1. We note that the X population consists of all men aged 30-39, while the Y population consists of the finite control group of 150 men aged 20-29.

Now we enter the data into lists and compute the basic statistics. We see that for the X population, n =36, Xbar = 17.83333, and Sx = 7.19337. For the Y population, m = 36, Ybar = 14.42222, Sy = 6.9497.

Next, we bring up the Z2MNTEST program and enter 2 to designate a large population versus a finite population, then we enter the 2nd population size of 150. After entering the statistics when prompted along with .10 for LEVEL OF SIG., we receive a right tail value of 0.0623 from a test statistic of1.536, and we and reject the first hypothesis.

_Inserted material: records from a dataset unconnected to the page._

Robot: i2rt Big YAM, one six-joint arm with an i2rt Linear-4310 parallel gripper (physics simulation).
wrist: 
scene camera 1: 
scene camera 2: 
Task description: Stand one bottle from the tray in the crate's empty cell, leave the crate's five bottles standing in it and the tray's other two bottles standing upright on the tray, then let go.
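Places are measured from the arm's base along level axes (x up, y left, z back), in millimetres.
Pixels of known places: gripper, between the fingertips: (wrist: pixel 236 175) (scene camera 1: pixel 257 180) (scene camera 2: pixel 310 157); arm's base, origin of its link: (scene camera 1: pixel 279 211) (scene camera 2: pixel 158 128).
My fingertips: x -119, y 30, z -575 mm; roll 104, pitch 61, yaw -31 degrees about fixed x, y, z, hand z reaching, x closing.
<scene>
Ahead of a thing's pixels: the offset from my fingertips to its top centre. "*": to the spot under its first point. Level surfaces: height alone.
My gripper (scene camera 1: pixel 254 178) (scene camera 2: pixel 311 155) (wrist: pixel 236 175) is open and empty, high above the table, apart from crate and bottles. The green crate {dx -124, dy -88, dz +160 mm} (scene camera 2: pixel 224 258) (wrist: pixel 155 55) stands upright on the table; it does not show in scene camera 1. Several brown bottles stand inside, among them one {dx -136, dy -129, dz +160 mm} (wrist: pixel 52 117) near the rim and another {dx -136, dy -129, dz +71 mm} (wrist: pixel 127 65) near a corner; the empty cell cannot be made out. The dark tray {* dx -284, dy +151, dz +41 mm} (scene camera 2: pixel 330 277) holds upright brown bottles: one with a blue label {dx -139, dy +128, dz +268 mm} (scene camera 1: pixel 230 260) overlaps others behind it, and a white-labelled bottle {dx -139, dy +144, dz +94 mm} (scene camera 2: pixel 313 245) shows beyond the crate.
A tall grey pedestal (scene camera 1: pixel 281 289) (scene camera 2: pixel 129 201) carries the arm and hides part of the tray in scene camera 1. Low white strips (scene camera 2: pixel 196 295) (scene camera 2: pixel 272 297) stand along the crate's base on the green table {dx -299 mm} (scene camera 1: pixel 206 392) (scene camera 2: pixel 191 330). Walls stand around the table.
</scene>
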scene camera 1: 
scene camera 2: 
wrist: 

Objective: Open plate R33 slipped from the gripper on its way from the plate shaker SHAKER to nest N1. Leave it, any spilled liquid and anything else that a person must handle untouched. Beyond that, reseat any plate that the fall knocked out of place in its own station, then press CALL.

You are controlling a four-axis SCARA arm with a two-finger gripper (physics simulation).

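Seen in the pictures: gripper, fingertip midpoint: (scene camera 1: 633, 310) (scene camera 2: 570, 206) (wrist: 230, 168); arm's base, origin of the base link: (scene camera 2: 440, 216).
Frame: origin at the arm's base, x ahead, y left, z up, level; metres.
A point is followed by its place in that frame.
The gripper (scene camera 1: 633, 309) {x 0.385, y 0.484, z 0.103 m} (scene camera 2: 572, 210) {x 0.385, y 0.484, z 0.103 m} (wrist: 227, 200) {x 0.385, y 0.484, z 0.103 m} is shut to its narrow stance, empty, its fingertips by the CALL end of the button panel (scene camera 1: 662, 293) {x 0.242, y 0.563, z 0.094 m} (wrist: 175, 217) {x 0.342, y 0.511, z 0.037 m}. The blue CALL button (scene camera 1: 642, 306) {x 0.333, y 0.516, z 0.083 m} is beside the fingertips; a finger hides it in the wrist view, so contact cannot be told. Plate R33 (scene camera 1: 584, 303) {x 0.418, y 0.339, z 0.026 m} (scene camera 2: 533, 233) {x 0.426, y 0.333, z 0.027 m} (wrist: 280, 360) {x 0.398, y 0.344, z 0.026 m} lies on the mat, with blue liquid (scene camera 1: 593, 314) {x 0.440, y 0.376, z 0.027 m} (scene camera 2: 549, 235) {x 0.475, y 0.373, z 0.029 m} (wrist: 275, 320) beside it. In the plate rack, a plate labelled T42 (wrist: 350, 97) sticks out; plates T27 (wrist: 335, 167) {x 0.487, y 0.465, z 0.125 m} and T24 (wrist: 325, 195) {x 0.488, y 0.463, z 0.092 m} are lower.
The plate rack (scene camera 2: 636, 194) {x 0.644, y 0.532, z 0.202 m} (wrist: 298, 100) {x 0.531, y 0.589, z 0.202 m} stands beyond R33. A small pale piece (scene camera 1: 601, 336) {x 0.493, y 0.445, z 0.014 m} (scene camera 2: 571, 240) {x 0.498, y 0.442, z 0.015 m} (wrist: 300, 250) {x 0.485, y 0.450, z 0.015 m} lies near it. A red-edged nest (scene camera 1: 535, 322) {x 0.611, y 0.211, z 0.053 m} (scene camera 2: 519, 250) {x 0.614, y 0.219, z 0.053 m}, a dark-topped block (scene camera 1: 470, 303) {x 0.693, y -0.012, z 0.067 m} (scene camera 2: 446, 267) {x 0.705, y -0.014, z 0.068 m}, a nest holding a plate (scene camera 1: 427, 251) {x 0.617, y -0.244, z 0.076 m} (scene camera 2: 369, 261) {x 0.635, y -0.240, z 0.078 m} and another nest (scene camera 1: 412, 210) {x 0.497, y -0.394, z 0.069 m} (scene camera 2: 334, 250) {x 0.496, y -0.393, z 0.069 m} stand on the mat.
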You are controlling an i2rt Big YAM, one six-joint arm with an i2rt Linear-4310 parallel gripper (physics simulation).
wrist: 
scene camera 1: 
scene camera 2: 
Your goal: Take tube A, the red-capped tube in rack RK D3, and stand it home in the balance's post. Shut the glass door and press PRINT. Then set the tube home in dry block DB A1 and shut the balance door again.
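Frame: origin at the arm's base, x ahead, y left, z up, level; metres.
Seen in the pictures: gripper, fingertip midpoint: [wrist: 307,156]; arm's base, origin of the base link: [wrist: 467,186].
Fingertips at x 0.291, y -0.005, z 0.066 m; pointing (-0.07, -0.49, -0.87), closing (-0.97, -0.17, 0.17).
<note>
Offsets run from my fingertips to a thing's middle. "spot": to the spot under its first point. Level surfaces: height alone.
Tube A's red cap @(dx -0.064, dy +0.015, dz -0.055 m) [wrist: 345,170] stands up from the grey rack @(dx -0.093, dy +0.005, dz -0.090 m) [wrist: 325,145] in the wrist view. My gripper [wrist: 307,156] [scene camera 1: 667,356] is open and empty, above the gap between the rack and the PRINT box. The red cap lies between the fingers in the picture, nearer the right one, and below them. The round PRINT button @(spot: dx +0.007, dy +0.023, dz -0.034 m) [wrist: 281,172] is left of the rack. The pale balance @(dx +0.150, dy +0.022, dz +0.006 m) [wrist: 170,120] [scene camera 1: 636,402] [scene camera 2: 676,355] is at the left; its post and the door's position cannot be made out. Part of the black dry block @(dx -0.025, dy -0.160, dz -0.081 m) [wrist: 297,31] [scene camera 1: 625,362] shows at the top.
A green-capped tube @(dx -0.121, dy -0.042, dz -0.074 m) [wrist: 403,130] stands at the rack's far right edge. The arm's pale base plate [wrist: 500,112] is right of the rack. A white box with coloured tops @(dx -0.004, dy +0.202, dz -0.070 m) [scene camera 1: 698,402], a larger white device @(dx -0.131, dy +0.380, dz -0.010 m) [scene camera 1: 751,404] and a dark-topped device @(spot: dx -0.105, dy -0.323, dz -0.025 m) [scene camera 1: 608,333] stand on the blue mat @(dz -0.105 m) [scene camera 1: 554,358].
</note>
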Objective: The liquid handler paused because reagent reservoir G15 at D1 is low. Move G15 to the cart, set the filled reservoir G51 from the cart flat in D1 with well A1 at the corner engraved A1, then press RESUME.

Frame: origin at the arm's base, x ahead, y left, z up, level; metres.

Hence, we can conclude that µx - µy >= 1. (Since we have not rejected the third hypothesis, we say greater than or equal to 1.) Thus, men in their 30's average at least 1% more body fat than the control group of 150 men in their 20's.

We note that Xbar - Ybar = 3.41111. If µx - µy <= 1, then there would be at most a 6.23% chance of Xbar - Ybar being as large as 3.411, which is why we have rejected µx - µy <= 1 at the a = 0.10 level of significance. However the p-value for the two-sided test required of the third hypothesis is 0.1246, which is larger than a; thus, we have not rejected the third hypothesis.

2. These hypothesis tests are equivalent to tests about the difference µx - µy with a test difference of M = 0.

First, enter the data into lists and compute the sample statistics. For the females we obtain n = 40, Xbar = 3.3575, and Sx = 0.3715093953. For the males we obtain m = 38, Ybar = 3.094736842, and Sy = 0.629327126.

Now execute the Z2MNTEST program with 0 for TEST DIFFERENCE. For part (a) with two large populatiions, we receive a right tail value of 0.0128 from a test statistic of 2.2309, and we reject the first and third hypotheses.

Hence, we conclude that µx - µy > 0; that is, µx > µy. Thus, the average GPA of females is greater than the average GPA of males.

We note that Xbar - Ybar = 0.26276. If µx - µy <= 0, then there would be at most a 1.28% chance of Xbar - Ybar being as large as it is with sample of these sizes.

For part (b), we reexecute the program by first entering 4 for two finite populations, then entering the population sizes of 1254 and 982. We now obtain a right tail value of 0.0115 from a test statistic of 2.272267381, and we come to the same conclusion.